**Instructions for the task:** Nothing in the data may be changed; retype all of it.

**Material supplied:**
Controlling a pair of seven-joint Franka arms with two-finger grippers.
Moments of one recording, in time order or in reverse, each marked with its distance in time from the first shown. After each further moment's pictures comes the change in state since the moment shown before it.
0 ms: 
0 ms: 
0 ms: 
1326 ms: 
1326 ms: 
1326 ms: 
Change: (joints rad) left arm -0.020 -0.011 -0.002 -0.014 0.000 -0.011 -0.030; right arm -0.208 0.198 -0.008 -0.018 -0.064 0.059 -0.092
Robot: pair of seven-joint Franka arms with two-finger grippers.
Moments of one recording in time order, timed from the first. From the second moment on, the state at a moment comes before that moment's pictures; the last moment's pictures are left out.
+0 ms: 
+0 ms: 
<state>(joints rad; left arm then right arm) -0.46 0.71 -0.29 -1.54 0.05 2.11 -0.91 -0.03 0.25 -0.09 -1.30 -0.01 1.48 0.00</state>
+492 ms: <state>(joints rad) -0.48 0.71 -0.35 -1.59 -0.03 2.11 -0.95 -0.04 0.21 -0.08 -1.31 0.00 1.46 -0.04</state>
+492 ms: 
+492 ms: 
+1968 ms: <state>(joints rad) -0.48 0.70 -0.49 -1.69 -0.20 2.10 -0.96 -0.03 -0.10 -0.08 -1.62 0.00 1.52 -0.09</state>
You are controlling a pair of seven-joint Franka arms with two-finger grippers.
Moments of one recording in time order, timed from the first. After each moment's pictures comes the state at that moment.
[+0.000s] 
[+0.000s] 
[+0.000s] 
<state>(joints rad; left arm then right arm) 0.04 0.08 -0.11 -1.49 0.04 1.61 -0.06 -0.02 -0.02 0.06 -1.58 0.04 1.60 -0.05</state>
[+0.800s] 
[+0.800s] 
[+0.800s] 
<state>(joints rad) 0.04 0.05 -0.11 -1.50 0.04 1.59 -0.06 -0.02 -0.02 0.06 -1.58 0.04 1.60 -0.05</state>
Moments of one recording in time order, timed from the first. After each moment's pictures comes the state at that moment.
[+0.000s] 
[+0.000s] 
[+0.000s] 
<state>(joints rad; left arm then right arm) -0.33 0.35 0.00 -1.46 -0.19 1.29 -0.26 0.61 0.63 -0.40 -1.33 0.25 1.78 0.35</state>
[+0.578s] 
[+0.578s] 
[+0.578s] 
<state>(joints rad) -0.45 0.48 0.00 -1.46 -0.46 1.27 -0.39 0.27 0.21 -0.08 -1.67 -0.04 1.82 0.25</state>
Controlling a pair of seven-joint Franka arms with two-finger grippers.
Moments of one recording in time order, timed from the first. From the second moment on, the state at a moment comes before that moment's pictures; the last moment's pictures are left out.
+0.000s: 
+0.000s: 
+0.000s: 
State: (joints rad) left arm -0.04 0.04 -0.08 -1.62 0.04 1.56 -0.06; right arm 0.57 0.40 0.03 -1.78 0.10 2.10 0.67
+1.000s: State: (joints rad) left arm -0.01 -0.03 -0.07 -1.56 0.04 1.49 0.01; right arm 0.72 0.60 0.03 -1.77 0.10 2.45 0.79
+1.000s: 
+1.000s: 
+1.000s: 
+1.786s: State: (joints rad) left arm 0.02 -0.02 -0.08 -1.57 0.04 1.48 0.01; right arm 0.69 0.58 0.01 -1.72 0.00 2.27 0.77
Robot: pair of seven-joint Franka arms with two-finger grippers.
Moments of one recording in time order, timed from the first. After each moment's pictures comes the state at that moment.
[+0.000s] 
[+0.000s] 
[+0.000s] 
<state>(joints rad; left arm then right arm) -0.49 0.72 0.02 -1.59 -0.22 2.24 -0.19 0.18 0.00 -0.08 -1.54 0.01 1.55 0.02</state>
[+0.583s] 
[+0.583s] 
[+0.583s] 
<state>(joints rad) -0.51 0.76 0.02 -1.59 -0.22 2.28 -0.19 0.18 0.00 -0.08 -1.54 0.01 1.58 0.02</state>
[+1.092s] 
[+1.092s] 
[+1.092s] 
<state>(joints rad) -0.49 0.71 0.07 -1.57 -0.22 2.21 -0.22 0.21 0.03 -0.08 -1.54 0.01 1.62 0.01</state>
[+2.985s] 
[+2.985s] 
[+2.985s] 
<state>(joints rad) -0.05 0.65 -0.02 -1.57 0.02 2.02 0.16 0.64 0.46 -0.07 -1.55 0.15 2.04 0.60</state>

**Exercise result:**
Controlling a pair of seven-joint Franka arms with two-finger grippers.
Moments of one recording, in time order or in reverse, each marked with its distance in time from the first shown. After each further moment's pictures comes the change in state since the moment shown before it.
0 ms: 
0 ms: 
0 ms: 
1326 ms: 
1326 ms: 
1326 ms: 
Change: (joints rad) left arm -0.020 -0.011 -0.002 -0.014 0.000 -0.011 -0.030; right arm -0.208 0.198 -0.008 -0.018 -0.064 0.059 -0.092
Robot: pair of seven-joint Franka arms with two-finger grippers.
Moments of one recording in time order, timed from the first. From the second moment on, the state at a moment comes before that moment's pictures; the last moment's pictures are left out.
+0 ms: 
+0 ms: 
<state>(joints rad; left arm then right arm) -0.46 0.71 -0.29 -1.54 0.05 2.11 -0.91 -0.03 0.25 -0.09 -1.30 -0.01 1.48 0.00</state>
+492 ms: <state>(joints rad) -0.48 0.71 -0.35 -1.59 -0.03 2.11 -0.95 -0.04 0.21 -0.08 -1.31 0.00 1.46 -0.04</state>
+492 ms: 
+492 ms: 
+1968 ms: <state>(joints rad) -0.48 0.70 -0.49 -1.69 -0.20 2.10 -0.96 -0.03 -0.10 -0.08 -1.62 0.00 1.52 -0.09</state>
You are controlling a pair of seven-joint Franka arms with two-finger grippers.
Moments of one recording in time order, timed from the first. After each moment's pictures comes the state at that moment.
[+0.000s] 
[+0.000s] 
[+0.000s] 
<state>(joints rad; left arm then right arm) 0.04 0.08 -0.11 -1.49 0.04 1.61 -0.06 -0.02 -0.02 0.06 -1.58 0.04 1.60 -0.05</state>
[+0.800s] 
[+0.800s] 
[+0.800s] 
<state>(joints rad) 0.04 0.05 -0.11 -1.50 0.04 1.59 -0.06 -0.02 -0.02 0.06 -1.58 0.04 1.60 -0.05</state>
Moments of one recording in time order, timed from the first. After each moment's pictures comes the state at that moment.
[+0.000s] 
[+0.000s] 
[+0.000s] 
<state>(joints rad; left arm then right arm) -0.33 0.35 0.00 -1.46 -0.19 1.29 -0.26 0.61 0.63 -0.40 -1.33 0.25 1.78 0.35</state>
[+0.578s] 
[+0.578s] 
[+0.578s] 
<state>(joints rad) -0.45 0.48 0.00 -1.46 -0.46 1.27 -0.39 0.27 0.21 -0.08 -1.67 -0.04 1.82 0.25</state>
Controlling a pair of seven-joint Franka arms with two-finger grippers.
Moments of one recording in time order, timed from the first. From the second moment on, the state at a moment comes before that moment's pictures; the last moment's pictures are left out.
+0.000s: 
+0.000s: 
+0.000s: 
State: (joints rad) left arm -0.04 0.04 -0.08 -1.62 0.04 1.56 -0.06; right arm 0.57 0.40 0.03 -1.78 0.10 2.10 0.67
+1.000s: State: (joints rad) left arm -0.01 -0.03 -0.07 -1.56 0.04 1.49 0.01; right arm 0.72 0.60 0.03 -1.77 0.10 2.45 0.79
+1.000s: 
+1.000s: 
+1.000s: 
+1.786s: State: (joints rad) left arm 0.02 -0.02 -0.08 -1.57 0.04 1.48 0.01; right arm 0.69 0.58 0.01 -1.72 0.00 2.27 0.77
Robot: pair of seven-joint Franka arms with two-finger grippers.
Moments of one recording in time order, timed from the first. After each moment's pictures comes the state at that moment.
[+0.000s] 
[+0.000s] 
[+0.000s] 
<state>(joints rad; left arm then right arm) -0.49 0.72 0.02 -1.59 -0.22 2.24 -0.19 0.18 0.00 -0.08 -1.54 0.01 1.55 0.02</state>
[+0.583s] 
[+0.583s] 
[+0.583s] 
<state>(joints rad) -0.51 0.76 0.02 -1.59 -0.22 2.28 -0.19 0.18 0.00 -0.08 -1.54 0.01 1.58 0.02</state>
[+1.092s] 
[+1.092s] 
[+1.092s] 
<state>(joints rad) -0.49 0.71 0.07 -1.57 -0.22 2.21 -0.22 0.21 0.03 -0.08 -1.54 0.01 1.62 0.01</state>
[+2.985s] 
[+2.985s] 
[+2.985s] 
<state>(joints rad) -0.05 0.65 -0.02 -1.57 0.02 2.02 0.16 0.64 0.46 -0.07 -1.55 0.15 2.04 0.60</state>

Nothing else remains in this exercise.